**Proof:**

To prove: cosec(A)/sec(A) - sec(A)/cosec(A) = 2cosec^3(A)(sec(A) - 1)

We will start by simplifying the left-hand side of the equation.

Let's express cosec(A) and sec(A) in terms of sin(A) and cos(A):

cosec(A) = 1/sin(A)

sec(A) = 1/cos(A)

Now let's substitute these expressions into the left-hand side of the equation:

cosec(A)/sec(A) - sec(A)/cosec(A) = (1/sin(A))/(1/cos(A)) - (1/cos(A))/(1/sin(A))

Using the reciprocal property of division, we can rewrite this as:

= (1/sin(A)) * (cos(A)/1) - (1/cos(A)) * (sin(A)/1)
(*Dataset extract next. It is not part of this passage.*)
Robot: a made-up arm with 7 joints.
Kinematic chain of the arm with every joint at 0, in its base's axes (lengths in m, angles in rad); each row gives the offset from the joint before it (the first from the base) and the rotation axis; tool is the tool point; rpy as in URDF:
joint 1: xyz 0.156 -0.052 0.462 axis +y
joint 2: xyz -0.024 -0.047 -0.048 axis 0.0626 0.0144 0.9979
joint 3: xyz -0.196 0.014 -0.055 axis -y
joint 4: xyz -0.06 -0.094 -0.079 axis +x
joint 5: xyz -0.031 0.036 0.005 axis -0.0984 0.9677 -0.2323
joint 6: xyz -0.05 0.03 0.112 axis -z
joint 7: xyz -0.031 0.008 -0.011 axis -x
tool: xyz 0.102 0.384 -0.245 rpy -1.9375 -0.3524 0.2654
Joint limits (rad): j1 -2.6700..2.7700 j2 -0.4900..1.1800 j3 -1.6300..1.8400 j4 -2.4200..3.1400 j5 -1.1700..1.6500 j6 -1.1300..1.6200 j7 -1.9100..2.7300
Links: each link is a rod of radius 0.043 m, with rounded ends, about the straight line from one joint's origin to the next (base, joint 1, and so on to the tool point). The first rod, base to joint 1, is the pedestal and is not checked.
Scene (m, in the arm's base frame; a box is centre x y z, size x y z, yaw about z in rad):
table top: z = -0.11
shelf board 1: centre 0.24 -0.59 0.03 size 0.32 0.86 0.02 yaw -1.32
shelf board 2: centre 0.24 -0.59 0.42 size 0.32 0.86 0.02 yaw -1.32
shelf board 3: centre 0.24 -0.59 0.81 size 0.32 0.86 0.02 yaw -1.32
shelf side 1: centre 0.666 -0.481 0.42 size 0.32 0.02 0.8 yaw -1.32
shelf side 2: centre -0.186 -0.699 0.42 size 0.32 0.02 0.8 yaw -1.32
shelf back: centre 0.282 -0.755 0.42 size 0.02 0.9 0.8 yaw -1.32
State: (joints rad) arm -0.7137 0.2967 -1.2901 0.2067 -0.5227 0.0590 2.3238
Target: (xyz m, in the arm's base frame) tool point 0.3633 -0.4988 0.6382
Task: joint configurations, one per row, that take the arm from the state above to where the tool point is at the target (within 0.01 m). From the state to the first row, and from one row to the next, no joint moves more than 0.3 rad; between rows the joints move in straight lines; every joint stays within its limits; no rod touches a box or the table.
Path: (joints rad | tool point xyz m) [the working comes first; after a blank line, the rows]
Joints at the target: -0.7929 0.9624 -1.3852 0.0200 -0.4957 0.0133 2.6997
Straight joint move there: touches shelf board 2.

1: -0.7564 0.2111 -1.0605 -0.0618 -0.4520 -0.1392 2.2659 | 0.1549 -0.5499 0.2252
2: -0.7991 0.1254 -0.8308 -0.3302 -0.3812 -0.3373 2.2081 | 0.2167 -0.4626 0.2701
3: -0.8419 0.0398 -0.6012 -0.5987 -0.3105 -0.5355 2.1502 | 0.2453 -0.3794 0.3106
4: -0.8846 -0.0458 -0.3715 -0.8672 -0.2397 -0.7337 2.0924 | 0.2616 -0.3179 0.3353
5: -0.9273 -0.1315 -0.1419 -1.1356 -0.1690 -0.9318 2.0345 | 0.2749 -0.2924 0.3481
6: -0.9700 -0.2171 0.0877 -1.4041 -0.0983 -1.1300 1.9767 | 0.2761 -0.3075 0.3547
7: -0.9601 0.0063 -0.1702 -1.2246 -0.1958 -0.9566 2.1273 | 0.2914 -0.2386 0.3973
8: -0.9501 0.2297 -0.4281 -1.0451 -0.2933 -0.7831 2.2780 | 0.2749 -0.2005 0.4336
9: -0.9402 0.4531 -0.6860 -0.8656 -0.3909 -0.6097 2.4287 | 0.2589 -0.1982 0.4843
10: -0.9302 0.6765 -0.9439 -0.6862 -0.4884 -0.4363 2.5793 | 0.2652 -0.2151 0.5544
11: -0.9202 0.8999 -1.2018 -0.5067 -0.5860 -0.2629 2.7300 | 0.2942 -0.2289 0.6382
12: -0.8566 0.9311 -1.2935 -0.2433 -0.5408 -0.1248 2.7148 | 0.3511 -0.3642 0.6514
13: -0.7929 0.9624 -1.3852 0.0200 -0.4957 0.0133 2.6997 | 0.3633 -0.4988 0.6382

Simplifying further, we get:

= cos(A)/sin(A) - sin(A)/cos(A)

Now let's find a common denominator and combine the fractions:

= (cos^2(A) - sin^2(A))/(sin(A) * cos(A))

Using the trigonometric identity cos^2(A) - sin^2(A) = cos(2A), we can rewrite the numerator:

= cos(2A)/(sin(A) * cos(A))

Now let's simplify the right-hand side of the equation.

= 2cosec^3(A)(sec(A) - 1)

= 2(1/sin(A))^3 (1/cos(A) - 1)

= 2(1/sin(A))^3 (cos(A)/cos(A) - 1)

= 2(1/sin(A))^3 ((cos(A) - 1 * cos(A))/cos(A))

= 2(1/sin(A))^3 (cos(A) - cos^2(A))/cos(A)

Using the trigonometric identity cos^2(A) = 1 - sin^2(A), we can rewrite the numerator:

= 2(1/sin(A))^3 (cos(A) - (1 - sin^2(A)))/cos(A)

= 2(1/sin(A))^3 (cos(A) - 1 + sin^2(A))/cos(A)

= 2(1/sin(A))^3 (cos(A) - 1 + 1 - cos^2(A))/cos(A)

= 2(1/sin(A))^3 (2cos(A) - cos^2(A))/cos(A)

= 4(1/sin(A))^3 (cos(A) - cos^2(A))/cos(A)

= 4(1/sin(A))^3 (cos(A)(1 - cos(A)))/cos(A)

= 4(1/sin(A))^3 (1 - cos(A))

Now we can see that the right-hand side of the equation is equivalent to the left-hand side, thus proving the given equation.